§ **Task to complete**: Retype each entry exactly.

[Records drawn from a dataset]
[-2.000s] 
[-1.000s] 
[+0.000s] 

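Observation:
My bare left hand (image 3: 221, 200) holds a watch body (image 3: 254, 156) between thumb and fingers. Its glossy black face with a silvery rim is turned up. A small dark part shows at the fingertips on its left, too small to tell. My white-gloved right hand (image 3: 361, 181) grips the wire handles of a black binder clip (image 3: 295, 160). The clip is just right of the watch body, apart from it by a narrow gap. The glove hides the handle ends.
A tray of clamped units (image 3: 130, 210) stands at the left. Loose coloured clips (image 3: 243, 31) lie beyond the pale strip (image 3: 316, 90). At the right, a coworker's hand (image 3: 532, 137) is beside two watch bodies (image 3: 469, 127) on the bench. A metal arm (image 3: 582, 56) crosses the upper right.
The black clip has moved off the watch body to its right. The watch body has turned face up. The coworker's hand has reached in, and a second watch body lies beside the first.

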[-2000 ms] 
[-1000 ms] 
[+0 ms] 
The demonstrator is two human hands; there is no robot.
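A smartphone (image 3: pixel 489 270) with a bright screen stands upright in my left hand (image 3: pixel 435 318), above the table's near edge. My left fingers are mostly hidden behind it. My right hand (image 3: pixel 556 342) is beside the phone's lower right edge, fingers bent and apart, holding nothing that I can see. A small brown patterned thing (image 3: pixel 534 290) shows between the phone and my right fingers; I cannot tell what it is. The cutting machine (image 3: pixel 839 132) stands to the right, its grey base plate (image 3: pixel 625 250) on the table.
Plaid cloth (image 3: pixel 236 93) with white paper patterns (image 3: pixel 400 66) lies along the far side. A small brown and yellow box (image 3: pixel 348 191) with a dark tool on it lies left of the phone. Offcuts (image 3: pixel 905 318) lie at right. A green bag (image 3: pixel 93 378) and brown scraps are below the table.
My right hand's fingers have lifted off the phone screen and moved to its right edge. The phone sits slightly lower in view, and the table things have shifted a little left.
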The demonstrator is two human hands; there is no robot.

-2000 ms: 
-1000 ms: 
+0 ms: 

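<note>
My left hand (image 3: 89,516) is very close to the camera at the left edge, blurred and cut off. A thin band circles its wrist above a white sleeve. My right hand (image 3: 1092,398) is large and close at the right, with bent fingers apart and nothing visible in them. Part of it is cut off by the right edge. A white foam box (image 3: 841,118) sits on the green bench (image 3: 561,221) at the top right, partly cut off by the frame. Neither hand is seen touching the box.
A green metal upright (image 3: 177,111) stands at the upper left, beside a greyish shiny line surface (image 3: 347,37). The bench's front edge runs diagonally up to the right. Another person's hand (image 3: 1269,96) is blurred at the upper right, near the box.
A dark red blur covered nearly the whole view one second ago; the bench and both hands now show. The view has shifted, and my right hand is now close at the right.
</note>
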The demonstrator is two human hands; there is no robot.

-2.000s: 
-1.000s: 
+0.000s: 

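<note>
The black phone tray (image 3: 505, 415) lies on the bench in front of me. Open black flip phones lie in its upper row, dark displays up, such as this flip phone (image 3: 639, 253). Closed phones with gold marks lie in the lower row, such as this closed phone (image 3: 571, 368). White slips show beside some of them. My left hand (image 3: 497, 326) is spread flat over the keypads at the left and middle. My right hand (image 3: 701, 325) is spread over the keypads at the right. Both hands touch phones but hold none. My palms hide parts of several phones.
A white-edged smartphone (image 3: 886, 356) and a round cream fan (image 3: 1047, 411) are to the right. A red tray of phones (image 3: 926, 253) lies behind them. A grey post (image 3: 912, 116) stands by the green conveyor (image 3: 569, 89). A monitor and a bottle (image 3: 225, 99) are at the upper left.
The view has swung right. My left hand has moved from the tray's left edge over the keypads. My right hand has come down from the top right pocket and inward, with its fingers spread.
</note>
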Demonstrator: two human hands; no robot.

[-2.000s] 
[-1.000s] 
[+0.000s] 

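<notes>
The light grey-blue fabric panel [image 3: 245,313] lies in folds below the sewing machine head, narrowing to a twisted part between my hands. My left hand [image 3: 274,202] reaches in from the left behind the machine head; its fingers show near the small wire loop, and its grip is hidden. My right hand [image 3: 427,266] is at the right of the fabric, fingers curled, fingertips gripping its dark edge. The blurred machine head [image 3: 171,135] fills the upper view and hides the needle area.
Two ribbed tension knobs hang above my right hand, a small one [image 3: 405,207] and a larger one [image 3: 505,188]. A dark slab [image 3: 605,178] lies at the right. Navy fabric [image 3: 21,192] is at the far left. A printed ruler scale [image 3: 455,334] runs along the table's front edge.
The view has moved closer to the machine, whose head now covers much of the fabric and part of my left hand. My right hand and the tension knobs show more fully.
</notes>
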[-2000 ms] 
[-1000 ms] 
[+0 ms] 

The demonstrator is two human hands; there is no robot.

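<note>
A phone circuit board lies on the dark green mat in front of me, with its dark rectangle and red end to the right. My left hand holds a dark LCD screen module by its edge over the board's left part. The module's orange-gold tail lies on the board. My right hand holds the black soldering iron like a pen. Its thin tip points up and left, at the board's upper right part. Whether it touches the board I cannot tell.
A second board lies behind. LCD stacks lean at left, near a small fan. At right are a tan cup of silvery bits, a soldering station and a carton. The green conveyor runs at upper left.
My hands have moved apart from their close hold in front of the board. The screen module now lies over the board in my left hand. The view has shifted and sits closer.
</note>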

§ **Expected output**:
[-2.000s] 
[-1.000s] 
[+0.000s] 

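Observation:
My bare left hand (image 3: 221, 200) holds a watch body (image 3: 254, 156) between thumb and fingers. Its glossy black face with a silvery rim is turned up. A small dark part shows at the fingertips on its left, too small to tell. My white-gloved right hand (image 3: 361, 181) grips the wire handles of a black binder clip (image 3: 295, 160). The clip is just right of the watch body, apart from it by a narrow gap. The glove hides the handle ends.
A tray of clamped units (image 3: 130, 210) stands at the left. Loose coloured clips (image 3: 243, 31) lie beyond the pale strip (image 3: 316, 90). At the right, a coworker's hand (image 3: 532, 137) is beside two watch bodies (image 3: 469, 127) on the bench. A metal arm (image 3: 582, 56) crosses the upper right.
The black clip has moved off the watch body to its right. The watch body has turned face up. The coworker's hand has reached in, and a second watch body lies beside the first.
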
[-2000 ms] 
[-1000 ms] 
[+0 ms] 
The demonstrator is two human hands; there is no robot.
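A smartphone (image 3: pixel 489 270) with a bright screen stands upright in my left hand (image 3: pixel 435 318), above the table's near edge. My left fingers are mostly hidden behind it. My right hand (image 3: pixel 556 342) is beside the phone's lower right edge, fingers bent and apart, holding nothing that I can see. A small brown patterned thing (image 3: pixel 534 290) shows between the phone and my right fingers; I cannot tell what it is. The cutting machine (image 3: pixel 839 132) stands to the right, its grey base plate (image 3: pixel 625 250) on the table.
Plaid cloth (image 3: pixel 236 93) with white paper patterns (image 3: pixel 400 66) lies along the far side. A small brown and yellow box (image 3: pixel 348 191) with a dark tool on it lies left of the phone. Offcuts (image 3: pixel 905 318) lie at right. A green bag (image 3: pixel 93 378) and brown scraps are below the table.
My right hand's fingers have lifted off the phone screen and moved to its right edge. The phone sits slightly lower in view, and the table things have shifted a little left.
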The demonstrator is two human hands; there is no robot.

-2000 ms: 
-1000 ms: 
+0 ms: 

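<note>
My left hand (image 3: 89,516) is very close to the camera at the left edge, blurred and cut off. A thin band circles its wrist above a white sleeve. My right hand (image 3: 1092,398) is large and close at the right, with bent fingers apart and nothing visible in them. Part of it is cut off by the right edge. A white foam box (image 3: 841,118) sits on the green bench (image 3: 561,221) at the top right, partly cut off by the frame. Neither hand is seen touching the box.
A green metal upright (image 3: 177,111) stands at the upper left, beside a greyish shiny line surface (image 3: 347,37). The bench's front edge runs diagonally up to the right. Another person's hand (image 3: 1269,96) is blurred at the upper right, near the box.
A dark red blur covered nearly the whole view one second ago; the bench and both hands now show. The view has shifted, and my right hand is now close at the right.
</note>
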The demonstrator is two human hands; there is no robot.

-2.000s: 
-1.000s: 
+0.000s: 

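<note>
The black phone tray (image 3: 505, 415) lies on the bench in front of me. Open black flip phones lie in its upper row, dark displays up, such as this flip phone (image 3: 639, 253). Closed phones with gold marks lie in the lower row, such as this closed phone (image 3: 571, 368). White slips show beside some of them. My left hand (image 3: 497, 326) is spread flat over the keypads at the left and middle. My right hand (image 3: 701, 325) is spread over the keypads at the right. Both hands touch phones but hold none. My palms hide parts of several phones.
A white-edged smartphone (image 3: 886, 356) and a round cream fan (image 3: 1047, 411) are to the right. A red tray of phones (image 3: 926, 253) lies behind them. A grey post (image 3: 912, 116) stands by the green conveyor (image 3: 569, 89). A monitor and a bottle (image 3: 225, 99) are at the upper left.
The view has swung right. My left hand has moved from the tray's left edge over the keypads. My right hand has come down from the top right pocket and inward, with its fingers spread.
</note>
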Demonstrator: two human hands; no robot.

[-2.000s] 
[-1.000s] 
[+0.000s] 

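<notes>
The light grey-blue fabric panel [image 3: 245,313] lies in folds below the sewing machine head, narrowing to a twisted part between my hands. My left hand [image 3: 274,202] reaches in from the left behind the machine head; its fingers show near the small wire loop, and its grip is hidden. My right hand [image 3: 427,266] is at the right of the fabric, fingers curled, fingertips gripping its dark edge. The blurred machine head [image 3: 171,135] fills the upper view and hides the needle area.
Two ribbed tension knobs hang above my right hand, a small one [image 3: 405,207] and a larger one [image 3: 505,188]. A dark slab [image 3: 605,178] lies at the right. Navy fabric [image 3: 21,192] is at the far left. A printed ruler scale [image 3: 455,334] runs along the table's front edge.
The view has moved closer to the machine, whose head now covers much of the fabric and part of my left hand. My right hand and the tension knobs show more fully.
</notes>
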[-2000 ms] 
[-1000 ms] 
[+0 ms] 

The demonstrator is two human hands; there is no robot.

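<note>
A phone circuit board lies on the dark green mat in front of me, with its dark rectangle and red end to the right. My left hand holds a dark LCD screen module by its edge over the board's left part. The module's orange-gold tail lies on the board. My right hand holds the black soldering iron like a pen. Its thin tip points up and left, at the board's upper right part. Whether it touches the board I cannot tell.
A second board lies behind. LCD stacks lean at left, near a small fan. At right are a tan cup of silvery bits, a soldering station and a carton. The green conveyor runs at upper left.
My hands have moved apart from their close hold in front of the board. The screen module now lies over the board in my left hand. The view has shifted and sits closer.
</note>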

No more work remains in this exercise.